*** RECORDED INFORMATION ***

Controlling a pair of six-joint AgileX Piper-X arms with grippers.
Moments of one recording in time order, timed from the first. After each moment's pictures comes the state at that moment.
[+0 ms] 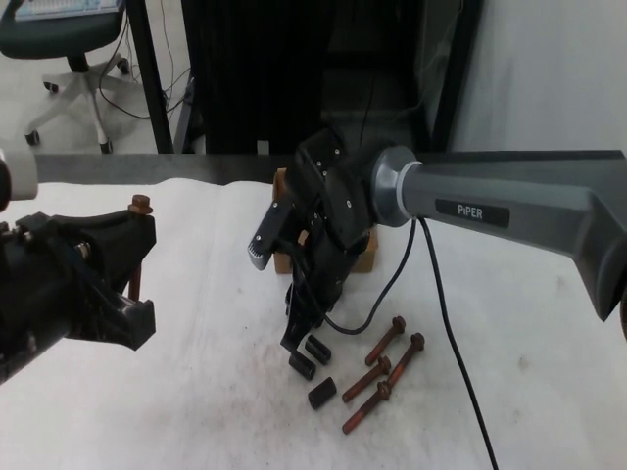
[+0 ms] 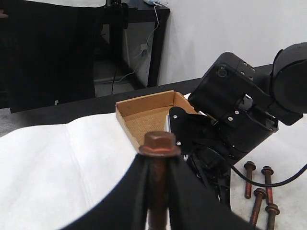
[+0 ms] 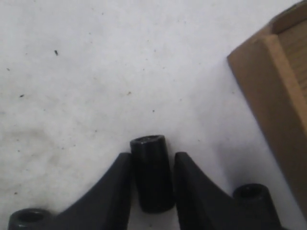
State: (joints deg) left arm -12.7 38.4 -23.9 6.0 16.9 0.0; right arm 36.5 123.5 -90.3 39.5 -4.3 -26.6
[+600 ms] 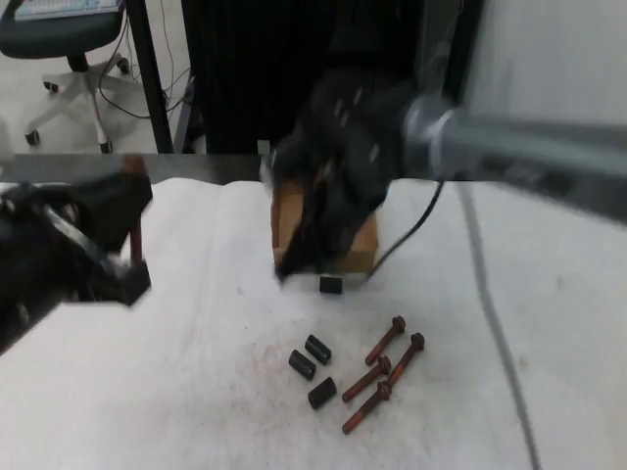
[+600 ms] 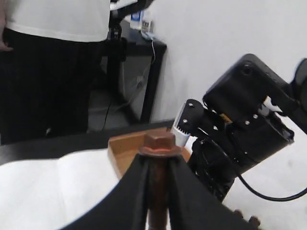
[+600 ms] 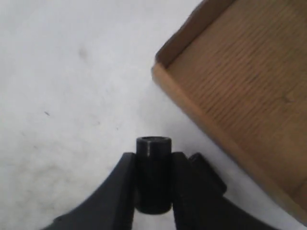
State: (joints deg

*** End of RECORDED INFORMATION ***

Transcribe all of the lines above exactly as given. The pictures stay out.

Controlling a pair of six-joint AgileX Piper-X arms with grippers.
Moments of one recording in time order, timed from the first. After each moment's pictures comes the state at that moment.
[+0 ms] 
[+0 ms] 
[+0 ms] 
State: (joints deg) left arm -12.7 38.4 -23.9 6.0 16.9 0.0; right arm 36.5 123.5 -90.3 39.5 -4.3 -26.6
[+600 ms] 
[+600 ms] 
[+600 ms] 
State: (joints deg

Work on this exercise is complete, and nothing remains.